:: Source data ::
******
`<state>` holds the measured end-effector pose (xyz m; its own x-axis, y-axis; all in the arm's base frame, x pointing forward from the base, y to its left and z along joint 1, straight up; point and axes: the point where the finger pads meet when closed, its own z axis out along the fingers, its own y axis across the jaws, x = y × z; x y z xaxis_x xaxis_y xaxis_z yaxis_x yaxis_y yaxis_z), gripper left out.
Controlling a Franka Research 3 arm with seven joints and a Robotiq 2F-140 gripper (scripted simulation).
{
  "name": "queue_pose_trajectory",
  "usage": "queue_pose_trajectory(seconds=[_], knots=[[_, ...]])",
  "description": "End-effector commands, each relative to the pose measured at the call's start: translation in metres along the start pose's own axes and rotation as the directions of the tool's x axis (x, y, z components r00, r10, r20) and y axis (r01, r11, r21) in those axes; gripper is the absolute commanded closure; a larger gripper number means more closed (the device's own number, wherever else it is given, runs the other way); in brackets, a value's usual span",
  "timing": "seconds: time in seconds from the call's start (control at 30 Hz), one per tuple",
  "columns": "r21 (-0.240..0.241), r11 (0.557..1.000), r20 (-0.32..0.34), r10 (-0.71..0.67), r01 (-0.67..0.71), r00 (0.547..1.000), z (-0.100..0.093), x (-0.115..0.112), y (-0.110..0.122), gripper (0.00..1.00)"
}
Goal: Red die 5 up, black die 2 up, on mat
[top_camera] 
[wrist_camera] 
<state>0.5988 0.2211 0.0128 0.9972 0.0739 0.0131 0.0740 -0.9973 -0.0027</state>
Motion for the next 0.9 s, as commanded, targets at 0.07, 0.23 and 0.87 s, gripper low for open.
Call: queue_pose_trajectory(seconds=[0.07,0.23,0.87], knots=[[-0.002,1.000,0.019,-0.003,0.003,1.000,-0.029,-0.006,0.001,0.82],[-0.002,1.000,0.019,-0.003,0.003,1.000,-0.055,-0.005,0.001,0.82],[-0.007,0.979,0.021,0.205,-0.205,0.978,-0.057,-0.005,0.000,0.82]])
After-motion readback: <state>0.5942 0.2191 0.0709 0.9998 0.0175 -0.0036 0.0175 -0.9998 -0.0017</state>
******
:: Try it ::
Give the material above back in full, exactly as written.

:: Your response ::
`<state>` holds the measured end-effector pose (xyz m; its own x-axis, y-axis; all in the arm's base frame, x pointing forward from the base, y to its left and z along joint 1, straight up; point and axes: the point where the finger pads meet when closed, its own z axis out along the fingers, its own y axis across the jaws, x = y × z; x y z xaxis_x xaxis_y xaxis_z yaxis_x yaxis_y yaxis_z), gripper left out.
Controlling a Franka Research 3 arm with seven joints and a Robotiq 2F-140 gripper (scripted simulation).
{
  "name": "queue_pose_trajectory",
  "usage": "queue_pose_trajectory(seconds=[_], knots=[[_, ...]])",
  "description": "End-effector commands, each relative to the pose measured at the call's start: translation in metres along the start pose's own axes and rotation as the directions of the tool's x axis (x, y, z components r00, r10, r20) and y axis (r01, r11, r21) in those axes; gripper is the absolute commanded closure; a larger gripper number means more closed (the device's own number, wherever else it is given, runs the other way); in brackets, a value's usual span",
  "timing": "seconds: time in seconds from the call's start (control at 30 Hz), one per tuple",
  "columns": "r21 (-0.240..0.241), r11 (0.557..1.000), r20 (-0.32..0.34), r10 (-0.71..0.67), r01 (-0.67..0.71), r00 (0.547..1.000), z (-0.100..0.093), x (-0.115..0.112), y (-0.110..0.122), gripper (0.00..1.00)"
}
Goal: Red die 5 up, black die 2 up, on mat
[top_camera] 
[wrist_camera] 
<state>0.5988 0.2211 0.0128 0.9972 0.0739 0.0131 0.0740 -0.9973 -0.0027</state>
Motion for the next 0.9 s, as commanded, targets at 0.07, 0.23 and 0.87 s, gripper low for open.
Call: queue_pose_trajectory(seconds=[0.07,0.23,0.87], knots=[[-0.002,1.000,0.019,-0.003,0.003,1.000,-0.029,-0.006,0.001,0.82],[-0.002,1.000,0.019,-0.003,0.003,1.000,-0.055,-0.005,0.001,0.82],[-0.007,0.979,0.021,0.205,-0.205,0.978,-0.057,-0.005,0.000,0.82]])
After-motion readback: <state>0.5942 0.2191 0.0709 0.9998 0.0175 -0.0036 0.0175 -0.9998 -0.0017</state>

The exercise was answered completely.